Problem
Read the records below and report each line in which "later" occurs.

Source data

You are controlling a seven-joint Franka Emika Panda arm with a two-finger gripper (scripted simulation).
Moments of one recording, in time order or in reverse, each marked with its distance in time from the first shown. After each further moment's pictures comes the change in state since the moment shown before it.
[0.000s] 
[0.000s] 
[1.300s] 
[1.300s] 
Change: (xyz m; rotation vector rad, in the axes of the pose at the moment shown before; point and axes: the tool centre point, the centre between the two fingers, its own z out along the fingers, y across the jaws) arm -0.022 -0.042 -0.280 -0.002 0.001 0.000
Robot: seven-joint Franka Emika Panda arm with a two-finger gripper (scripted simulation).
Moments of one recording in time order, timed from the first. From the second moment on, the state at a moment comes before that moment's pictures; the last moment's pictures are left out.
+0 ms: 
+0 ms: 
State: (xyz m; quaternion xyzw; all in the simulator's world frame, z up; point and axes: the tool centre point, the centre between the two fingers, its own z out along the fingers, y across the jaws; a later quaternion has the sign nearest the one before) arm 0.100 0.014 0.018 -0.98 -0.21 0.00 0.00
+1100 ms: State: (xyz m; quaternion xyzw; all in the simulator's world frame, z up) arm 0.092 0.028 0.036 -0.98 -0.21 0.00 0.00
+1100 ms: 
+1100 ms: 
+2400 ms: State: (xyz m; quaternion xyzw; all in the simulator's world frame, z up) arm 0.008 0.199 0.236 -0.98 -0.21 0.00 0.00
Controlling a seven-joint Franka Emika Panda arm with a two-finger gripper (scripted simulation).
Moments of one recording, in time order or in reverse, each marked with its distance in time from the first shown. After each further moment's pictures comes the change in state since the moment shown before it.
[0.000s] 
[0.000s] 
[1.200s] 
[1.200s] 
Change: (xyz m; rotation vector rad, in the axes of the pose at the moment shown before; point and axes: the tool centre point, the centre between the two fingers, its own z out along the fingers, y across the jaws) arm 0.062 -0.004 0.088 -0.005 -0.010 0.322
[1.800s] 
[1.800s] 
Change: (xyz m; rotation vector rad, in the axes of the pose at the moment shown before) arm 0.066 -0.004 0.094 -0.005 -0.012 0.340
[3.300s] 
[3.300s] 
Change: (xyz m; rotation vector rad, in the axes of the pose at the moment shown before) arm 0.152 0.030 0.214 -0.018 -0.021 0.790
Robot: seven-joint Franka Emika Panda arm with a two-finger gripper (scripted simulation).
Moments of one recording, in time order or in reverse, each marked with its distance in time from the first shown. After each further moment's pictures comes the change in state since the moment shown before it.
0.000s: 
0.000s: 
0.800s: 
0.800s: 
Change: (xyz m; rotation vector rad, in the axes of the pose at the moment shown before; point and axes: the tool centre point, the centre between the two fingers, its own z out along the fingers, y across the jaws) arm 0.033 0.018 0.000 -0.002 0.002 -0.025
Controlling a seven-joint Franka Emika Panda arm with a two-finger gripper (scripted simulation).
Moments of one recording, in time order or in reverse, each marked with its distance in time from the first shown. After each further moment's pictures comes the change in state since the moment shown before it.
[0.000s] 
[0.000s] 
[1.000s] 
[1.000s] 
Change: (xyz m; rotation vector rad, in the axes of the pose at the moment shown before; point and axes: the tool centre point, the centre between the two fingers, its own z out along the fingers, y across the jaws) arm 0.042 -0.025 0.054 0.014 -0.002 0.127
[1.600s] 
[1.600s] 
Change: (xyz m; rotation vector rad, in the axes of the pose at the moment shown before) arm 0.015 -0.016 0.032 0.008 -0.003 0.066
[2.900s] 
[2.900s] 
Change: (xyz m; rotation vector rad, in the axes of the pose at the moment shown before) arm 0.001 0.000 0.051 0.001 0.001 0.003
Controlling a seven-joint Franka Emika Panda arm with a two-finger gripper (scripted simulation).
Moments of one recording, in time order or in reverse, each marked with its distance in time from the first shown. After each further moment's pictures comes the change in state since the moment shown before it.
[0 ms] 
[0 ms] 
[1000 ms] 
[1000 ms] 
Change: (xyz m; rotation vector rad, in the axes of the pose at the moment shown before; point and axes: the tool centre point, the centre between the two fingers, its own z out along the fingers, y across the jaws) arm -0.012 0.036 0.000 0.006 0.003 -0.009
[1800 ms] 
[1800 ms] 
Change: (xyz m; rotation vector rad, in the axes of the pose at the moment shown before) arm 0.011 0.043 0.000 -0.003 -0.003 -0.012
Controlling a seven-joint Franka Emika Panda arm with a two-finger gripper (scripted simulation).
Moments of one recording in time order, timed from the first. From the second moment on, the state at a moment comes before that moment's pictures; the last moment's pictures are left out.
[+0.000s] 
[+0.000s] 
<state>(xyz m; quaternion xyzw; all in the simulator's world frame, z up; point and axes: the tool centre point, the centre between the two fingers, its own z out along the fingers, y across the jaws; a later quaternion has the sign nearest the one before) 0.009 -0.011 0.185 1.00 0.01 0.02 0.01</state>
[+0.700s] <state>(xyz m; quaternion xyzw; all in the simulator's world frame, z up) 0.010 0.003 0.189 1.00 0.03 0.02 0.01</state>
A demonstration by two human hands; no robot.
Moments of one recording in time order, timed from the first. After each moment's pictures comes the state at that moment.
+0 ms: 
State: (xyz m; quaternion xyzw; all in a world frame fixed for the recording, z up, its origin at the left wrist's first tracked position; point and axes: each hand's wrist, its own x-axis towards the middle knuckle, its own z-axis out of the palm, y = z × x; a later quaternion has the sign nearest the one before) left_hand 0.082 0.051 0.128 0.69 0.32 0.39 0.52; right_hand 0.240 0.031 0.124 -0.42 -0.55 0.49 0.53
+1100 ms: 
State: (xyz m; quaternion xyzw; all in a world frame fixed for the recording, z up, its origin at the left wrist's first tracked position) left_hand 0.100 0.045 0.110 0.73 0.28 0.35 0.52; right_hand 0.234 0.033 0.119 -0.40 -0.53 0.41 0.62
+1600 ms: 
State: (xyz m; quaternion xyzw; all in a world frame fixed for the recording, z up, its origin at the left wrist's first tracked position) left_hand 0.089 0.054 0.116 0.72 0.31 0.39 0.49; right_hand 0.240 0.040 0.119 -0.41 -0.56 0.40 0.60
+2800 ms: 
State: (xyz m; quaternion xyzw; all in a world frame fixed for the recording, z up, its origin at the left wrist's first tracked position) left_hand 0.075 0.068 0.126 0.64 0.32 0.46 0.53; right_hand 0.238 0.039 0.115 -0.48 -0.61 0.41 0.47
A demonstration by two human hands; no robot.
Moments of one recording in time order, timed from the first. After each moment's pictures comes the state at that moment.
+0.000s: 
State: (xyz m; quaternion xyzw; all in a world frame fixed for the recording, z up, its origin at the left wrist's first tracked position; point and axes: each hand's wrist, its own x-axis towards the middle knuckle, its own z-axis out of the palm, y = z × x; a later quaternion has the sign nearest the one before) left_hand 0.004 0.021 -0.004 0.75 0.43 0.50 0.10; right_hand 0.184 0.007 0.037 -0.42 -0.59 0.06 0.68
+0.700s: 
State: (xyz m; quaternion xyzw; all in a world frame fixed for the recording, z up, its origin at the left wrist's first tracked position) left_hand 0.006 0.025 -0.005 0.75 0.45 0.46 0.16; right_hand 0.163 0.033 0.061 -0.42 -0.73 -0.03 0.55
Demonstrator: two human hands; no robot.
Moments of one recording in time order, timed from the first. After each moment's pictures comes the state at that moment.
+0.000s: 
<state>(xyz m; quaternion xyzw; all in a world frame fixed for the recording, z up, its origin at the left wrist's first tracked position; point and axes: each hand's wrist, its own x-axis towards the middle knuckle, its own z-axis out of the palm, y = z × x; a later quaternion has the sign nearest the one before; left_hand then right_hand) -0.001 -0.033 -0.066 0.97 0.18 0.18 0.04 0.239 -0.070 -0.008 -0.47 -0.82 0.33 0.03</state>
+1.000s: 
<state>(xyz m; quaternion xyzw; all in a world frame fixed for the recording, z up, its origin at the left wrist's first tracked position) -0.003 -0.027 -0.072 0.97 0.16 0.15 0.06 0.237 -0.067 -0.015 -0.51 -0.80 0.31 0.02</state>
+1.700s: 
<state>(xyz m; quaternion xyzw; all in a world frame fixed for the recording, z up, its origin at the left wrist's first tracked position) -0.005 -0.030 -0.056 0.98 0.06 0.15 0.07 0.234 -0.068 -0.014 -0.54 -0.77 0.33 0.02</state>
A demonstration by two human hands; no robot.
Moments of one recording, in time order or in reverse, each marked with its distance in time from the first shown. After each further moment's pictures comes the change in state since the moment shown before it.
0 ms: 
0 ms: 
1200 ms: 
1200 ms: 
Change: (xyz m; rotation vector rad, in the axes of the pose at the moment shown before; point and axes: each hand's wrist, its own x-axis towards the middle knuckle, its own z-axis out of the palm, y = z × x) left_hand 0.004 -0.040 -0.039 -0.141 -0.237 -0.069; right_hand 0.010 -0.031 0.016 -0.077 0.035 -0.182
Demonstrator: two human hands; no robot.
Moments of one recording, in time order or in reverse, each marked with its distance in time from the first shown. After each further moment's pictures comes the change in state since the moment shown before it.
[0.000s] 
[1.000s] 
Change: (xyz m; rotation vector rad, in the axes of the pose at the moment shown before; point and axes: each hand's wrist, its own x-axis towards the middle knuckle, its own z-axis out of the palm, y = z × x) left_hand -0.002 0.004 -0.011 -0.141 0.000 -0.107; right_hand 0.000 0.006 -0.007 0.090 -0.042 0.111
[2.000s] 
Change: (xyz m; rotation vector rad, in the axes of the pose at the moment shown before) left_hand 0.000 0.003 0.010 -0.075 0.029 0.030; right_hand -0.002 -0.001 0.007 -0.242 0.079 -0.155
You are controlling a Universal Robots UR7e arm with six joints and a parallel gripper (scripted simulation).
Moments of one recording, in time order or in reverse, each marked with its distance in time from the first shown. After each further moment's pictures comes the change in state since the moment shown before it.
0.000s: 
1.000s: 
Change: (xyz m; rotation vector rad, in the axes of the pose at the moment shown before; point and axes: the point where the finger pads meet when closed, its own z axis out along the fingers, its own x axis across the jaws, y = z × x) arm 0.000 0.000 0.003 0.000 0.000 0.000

Response below
State: (xyz m; quaternion xyzw; all in the simulator's world frame, z up; point and axes: the tool centre point, the centre between the two fingers, its own z out along the fingers, y across the jaws; a later quaternion has the sign nearest the one before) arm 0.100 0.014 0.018 -0.98 -0.21 0.00 0.00
<state>(xyz m; quaternion xyzw; all in the simulator's world frame, z up; point and axes: the tool centre point, the centre between the two fingers, its own z out along the fingers, y across the jaws; a later quaternion has the sign nearest the one before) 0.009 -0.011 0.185 1.00 0.01 0.02 0.01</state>
State: (xyz m; quaternion xyzw; all in a world frame fixed for the recording, z up, its origin at the left wrist's first tracked position; point and axes: each hand's wrist, its own x-axis towards the middle knuckle, its own z-axis out of the palm, y = z × x; a later quaternion has the sign nearest the one before) left_hand 0.082 0.051 0.128 0.69 0.32 0.39 0.52; right_hand 0.240 0.031 0.124 -0.42 -0.55 0.49 0.53
State: (xyz m; quaternion xyzw; all in a world frame fixed for the recording, z up, its origin at the left wrist's first tracked position; point and axes: each hand's wrist, its own x-axis towards the middle knuckle, its own z-axis out of the palm, y = z × x; a later quaternion has the sign nearest the one before) left_hand 0.004 0.021 -0.004 0.75 0.43 0.50 0.10; right_hand 0.184 0.007 0.037 -0.42 -0.59 0.06 0.68
<state>(xyz m; quaternion xyzw; all in a world frame fixed for the recording, z up, its origin at the left wrist's first tracked position; point and axes: each hand's wrist, its own x-axis towards the middle knuckle, its own z-axis out of the palm, y = z × x; a later quaternion has the sign nearest the one before; left_hand then right_hand) -0.001 -0.033 -0.066 0.97 0.18 0.18 0.04 0.239 -0.070 -0.008 -0.47 -0.82 0.33 0.03</state>

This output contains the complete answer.